### WHAT IS REQUIRED
Where in the records does the word "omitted" occur? Copy each line in which it does.

== == ==

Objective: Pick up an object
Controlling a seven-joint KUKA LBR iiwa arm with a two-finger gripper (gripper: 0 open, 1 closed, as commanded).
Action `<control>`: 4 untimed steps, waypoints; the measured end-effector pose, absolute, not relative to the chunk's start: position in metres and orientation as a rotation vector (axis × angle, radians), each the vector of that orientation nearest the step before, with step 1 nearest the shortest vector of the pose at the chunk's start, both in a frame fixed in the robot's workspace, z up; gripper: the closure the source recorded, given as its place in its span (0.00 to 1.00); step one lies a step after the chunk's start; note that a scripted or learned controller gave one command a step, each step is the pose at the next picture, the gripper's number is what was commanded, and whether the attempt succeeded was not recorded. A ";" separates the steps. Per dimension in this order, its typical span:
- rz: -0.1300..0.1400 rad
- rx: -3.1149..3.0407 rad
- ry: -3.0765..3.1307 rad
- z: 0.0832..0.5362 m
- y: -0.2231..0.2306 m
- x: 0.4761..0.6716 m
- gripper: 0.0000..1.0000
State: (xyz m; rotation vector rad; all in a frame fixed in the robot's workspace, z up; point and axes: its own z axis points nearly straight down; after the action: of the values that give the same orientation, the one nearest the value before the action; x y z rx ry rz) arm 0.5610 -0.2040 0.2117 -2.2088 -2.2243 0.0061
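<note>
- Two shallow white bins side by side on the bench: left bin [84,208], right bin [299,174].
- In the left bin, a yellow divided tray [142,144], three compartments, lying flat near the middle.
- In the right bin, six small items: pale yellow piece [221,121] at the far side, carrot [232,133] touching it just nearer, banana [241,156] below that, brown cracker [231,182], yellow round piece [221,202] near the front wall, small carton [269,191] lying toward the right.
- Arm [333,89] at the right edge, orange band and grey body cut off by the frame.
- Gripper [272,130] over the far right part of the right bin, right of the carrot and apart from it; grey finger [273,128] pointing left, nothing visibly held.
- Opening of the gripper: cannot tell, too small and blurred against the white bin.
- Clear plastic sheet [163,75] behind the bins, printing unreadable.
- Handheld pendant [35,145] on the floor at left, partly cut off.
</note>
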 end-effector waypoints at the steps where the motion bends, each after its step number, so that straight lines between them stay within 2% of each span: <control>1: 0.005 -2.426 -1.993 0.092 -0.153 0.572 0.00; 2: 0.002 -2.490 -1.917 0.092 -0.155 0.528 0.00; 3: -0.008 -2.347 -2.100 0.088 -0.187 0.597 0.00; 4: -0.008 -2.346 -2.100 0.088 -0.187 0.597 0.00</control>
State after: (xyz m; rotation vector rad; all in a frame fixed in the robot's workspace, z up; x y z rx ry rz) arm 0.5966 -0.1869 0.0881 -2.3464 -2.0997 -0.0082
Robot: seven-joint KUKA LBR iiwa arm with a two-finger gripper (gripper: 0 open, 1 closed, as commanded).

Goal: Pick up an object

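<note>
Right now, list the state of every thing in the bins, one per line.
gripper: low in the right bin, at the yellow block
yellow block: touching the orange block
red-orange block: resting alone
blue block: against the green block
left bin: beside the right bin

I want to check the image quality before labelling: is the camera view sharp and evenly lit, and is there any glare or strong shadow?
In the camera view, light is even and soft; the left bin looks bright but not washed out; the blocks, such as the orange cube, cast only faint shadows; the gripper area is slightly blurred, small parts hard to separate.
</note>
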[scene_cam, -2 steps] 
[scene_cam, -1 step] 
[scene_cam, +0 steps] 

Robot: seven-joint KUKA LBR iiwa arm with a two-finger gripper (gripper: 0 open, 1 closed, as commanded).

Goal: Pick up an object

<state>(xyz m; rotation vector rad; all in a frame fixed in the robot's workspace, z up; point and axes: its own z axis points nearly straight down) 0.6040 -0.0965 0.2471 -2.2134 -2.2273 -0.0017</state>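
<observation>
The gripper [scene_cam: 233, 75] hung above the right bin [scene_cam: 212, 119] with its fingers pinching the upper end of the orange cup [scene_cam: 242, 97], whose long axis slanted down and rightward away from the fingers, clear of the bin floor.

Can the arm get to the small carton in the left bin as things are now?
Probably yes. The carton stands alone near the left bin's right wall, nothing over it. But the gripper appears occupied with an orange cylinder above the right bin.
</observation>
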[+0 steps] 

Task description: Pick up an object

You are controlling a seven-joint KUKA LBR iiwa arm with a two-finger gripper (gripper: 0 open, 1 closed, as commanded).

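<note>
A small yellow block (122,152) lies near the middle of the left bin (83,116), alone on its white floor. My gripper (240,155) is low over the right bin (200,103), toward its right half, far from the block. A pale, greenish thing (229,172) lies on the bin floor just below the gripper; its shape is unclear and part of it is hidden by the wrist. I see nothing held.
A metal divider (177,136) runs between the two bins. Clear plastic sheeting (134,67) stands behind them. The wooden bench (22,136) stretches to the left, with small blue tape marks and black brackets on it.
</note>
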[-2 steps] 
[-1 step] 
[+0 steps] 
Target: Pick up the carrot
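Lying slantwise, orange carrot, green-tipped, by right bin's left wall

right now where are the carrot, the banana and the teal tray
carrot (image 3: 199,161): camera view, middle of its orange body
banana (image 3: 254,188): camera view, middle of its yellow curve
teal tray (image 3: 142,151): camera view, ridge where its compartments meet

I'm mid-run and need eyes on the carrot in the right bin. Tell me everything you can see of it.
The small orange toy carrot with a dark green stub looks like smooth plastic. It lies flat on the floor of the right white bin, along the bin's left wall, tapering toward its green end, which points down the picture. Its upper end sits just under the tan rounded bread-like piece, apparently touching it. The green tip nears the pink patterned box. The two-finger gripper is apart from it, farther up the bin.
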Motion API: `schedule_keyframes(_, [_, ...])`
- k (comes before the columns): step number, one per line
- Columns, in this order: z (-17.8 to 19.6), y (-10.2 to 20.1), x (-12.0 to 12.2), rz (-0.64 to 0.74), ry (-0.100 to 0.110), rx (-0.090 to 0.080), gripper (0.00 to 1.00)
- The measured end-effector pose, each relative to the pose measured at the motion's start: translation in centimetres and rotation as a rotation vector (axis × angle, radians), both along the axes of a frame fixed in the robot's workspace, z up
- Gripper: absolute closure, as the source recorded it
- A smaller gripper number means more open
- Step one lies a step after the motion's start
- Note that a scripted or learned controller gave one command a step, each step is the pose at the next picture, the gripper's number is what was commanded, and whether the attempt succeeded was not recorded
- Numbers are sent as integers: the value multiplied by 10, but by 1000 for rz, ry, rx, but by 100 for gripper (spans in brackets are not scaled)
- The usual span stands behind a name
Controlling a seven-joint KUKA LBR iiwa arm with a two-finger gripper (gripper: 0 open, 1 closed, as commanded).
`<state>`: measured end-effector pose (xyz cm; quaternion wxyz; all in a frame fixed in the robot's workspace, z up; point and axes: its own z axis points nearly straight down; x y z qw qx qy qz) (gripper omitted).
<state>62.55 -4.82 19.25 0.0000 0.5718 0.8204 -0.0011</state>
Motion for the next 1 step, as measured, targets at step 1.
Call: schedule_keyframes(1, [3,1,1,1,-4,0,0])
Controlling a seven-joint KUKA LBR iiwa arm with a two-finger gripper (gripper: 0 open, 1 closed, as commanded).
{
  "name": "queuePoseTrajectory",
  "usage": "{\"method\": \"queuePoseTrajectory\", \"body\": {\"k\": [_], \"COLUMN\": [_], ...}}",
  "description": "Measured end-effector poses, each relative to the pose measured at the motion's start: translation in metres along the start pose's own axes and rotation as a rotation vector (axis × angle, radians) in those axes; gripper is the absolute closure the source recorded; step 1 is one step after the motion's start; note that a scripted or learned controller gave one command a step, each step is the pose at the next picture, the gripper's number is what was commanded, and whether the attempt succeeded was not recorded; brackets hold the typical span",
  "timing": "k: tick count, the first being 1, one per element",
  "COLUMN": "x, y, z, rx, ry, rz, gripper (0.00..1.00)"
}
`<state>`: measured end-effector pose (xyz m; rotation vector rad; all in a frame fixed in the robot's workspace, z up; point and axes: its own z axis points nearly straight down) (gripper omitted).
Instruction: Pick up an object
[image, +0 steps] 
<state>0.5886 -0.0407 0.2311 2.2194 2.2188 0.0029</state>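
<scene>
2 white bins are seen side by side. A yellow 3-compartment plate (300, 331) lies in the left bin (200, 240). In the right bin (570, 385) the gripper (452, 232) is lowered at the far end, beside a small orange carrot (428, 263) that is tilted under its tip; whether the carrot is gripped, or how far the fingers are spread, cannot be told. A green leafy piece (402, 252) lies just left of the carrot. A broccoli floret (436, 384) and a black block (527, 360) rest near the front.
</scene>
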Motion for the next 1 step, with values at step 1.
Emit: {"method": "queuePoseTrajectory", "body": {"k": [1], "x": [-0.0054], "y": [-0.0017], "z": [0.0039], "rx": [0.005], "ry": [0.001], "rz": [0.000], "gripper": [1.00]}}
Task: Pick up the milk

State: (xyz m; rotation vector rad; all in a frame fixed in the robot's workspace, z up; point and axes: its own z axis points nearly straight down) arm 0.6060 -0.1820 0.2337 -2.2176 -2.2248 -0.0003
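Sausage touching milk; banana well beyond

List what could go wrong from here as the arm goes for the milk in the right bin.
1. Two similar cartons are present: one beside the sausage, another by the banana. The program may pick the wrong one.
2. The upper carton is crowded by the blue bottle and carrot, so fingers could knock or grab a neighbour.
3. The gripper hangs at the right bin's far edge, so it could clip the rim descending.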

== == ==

### SOLVED EXERCISE
`<state>`: measured end-effector pose (xyz cm; quaternion wxyz; all in a frame fixed in the robot's workspace, z up; point and axes: its own z axis points nearly straight down; x y z qw qx qy qz) (gripper omitted).
`<state>`: measured end-effector pose (xyz m; rotation vector rad; all in a frame fixed in the robot's workspace, z up; point and axes: its own z axis points nearly straight down) (gripper omitted).

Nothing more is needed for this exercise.